--- PROBLEM TO WORK ON ---
Give back the data below word for word. Any image in it should be left out.

--- SUPPLIED DATA ---
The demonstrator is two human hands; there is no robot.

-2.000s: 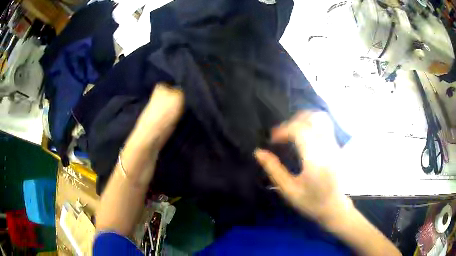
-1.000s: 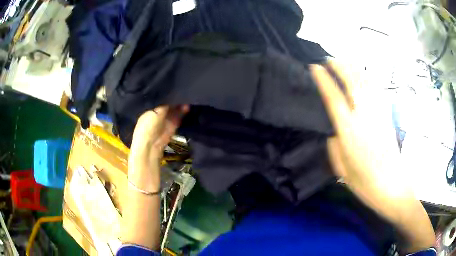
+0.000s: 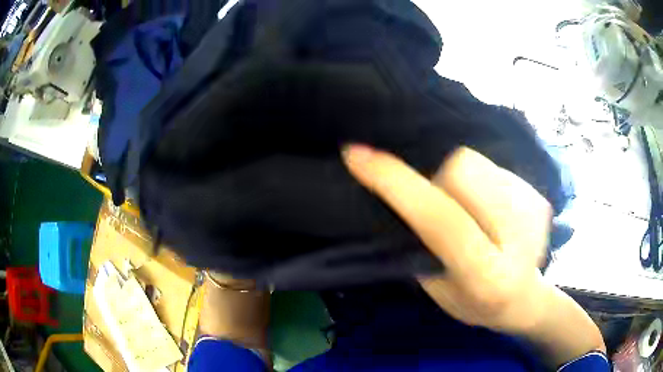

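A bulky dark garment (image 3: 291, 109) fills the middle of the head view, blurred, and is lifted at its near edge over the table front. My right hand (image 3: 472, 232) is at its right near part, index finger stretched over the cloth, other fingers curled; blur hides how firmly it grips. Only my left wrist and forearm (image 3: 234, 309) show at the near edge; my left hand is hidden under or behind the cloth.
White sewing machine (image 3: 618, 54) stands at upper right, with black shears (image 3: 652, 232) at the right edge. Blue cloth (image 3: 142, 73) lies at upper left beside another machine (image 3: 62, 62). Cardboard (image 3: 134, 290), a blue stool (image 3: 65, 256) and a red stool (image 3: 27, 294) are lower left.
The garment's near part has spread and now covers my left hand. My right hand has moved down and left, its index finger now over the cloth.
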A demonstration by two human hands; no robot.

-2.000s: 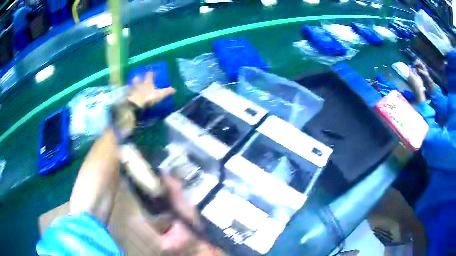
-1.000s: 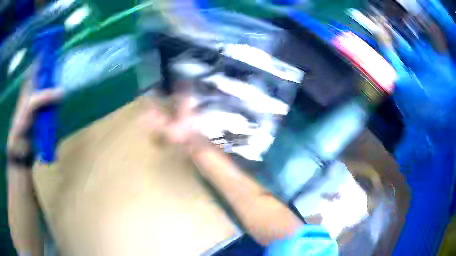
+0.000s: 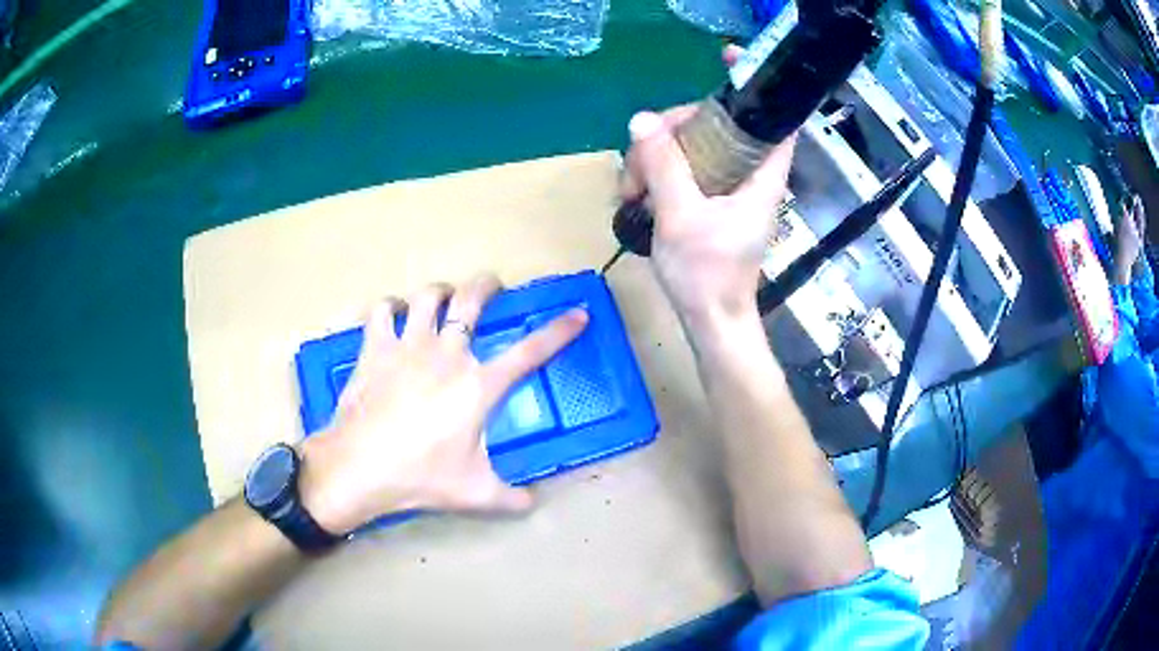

--- RESULT BELOW ---
The demonstrator is two human hands; there is no robot.

-2.000s: 
-1.000s: 
+0.000s: 

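A bulky dark garment (image 3: 291, 109) fills the middle of the head view, blurred, and is lifted at its near edge over the table front. My right hand (image 3: 472, 232) is at its right near part, index finger stretched over the cloth, other fingers curled; blur hides how firmly it grips. Only my left wrist and forearm (image 3: 234, 309) show at the near edge; my left hand is hidden under or behind the cloth.
White sewing machine (image 3: 618, 54) stands at upper right, with black shears (image 3: 652, 232) at the right edge. Blue cloth (image 3: 142, 73) lies at upper left beside another machine (image 3: 62, 62). Cardboard (image 3: 134, 290), a blue stool (image 3: 65, 256) and a red stool (image 3: 27, 294) are lower left.
The garment's near part has spread and now covers my left hand. My right hand has moved down and left, its index finger now over the cloth.
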A demonstration by two human hands; no robot.

-2.000s: 
-1.000s: 
+0.000s: 

Work on the exercise is now concluded.